We observce that indeed, most of the attributes have missing values. 

We can also view the summary statistics.

In [None]:
df.describe()

#or for an alternative view...
#df.describe().transpose() 



Time to do something about all these missing values.

Let's look closer at one variable, 'air_temp_9am':
 

In [None]:
df['air_temp_9am'].describe()


One approach is to drop the rows that contain the missing values.

(notice that in order to avoid messing up with our original dataframe, we save the resulting dataset in a new dataframe df2) 



In [None]:
df2 = df.dropna(subset=['air_temp_9am'])

Now let's see the total number of rows.

In [None]:
df2.count()

Now let's clear the entire data frame from missing values.

In [None]:
df3 = df.dropna()
df3.count()

How was the dataset affected by this? Let's look at the mean and standard deviation of the attributes. 

In [None]:
df3.describe()

Imputation

An alternative approach to missing values is to impute them. 

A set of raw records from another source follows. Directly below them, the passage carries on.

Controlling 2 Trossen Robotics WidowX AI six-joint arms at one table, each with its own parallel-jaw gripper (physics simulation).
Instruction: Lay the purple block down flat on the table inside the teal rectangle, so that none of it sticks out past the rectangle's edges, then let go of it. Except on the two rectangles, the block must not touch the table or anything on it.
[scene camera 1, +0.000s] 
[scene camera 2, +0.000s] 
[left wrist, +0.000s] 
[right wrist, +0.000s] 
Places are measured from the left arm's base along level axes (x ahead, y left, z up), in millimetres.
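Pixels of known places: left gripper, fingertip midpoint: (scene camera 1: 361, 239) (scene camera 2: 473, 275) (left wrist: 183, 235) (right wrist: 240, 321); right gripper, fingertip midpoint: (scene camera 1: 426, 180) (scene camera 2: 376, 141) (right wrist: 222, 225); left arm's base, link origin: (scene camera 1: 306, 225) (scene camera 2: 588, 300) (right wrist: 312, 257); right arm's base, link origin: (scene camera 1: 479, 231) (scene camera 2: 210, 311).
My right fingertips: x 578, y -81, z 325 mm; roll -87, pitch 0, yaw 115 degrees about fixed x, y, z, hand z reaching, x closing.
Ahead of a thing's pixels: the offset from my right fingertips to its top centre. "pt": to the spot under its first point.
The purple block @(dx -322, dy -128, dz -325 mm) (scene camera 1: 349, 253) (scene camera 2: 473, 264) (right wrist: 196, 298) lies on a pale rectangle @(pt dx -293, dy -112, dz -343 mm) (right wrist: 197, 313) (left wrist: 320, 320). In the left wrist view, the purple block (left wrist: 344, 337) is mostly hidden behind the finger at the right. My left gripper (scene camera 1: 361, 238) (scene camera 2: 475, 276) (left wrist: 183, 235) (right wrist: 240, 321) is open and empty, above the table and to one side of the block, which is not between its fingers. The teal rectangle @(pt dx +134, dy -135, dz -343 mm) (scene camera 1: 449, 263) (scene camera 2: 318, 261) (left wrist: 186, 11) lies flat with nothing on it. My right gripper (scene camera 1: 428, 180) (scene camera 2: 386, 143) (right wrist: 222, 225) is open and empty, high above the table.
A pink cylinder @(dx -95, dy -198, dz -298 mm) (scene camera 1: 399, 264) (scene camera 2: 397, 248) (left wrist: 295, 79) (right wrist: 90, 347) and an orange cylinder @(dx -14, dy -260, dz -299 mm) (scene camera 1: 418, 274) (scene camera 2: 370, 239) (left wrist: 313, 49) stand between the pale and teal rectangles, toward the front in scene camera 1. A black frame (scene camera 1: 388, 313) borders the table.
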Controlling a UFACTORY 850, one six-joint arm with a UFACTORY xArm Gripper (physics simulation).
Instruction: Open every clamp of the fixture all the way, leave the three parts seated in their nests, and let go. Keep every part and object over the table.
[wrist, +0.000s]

The following snippet demonstrates how to replace missing values, encoded as np.nan, using the mean value of the column (axis 0) that contain the missing values.

In [None]:
imp = Imputer(missing_values='NaN', strategy='mean', axis=0)
imputed_DF = pd.DataFrame(imp.fit_transform(df))
imputed_DF.columns = df.columns
imputed_DF.index = df.index

Now let's see how much did the attributes' stats change...

In [None]:
imputed_DF.describe()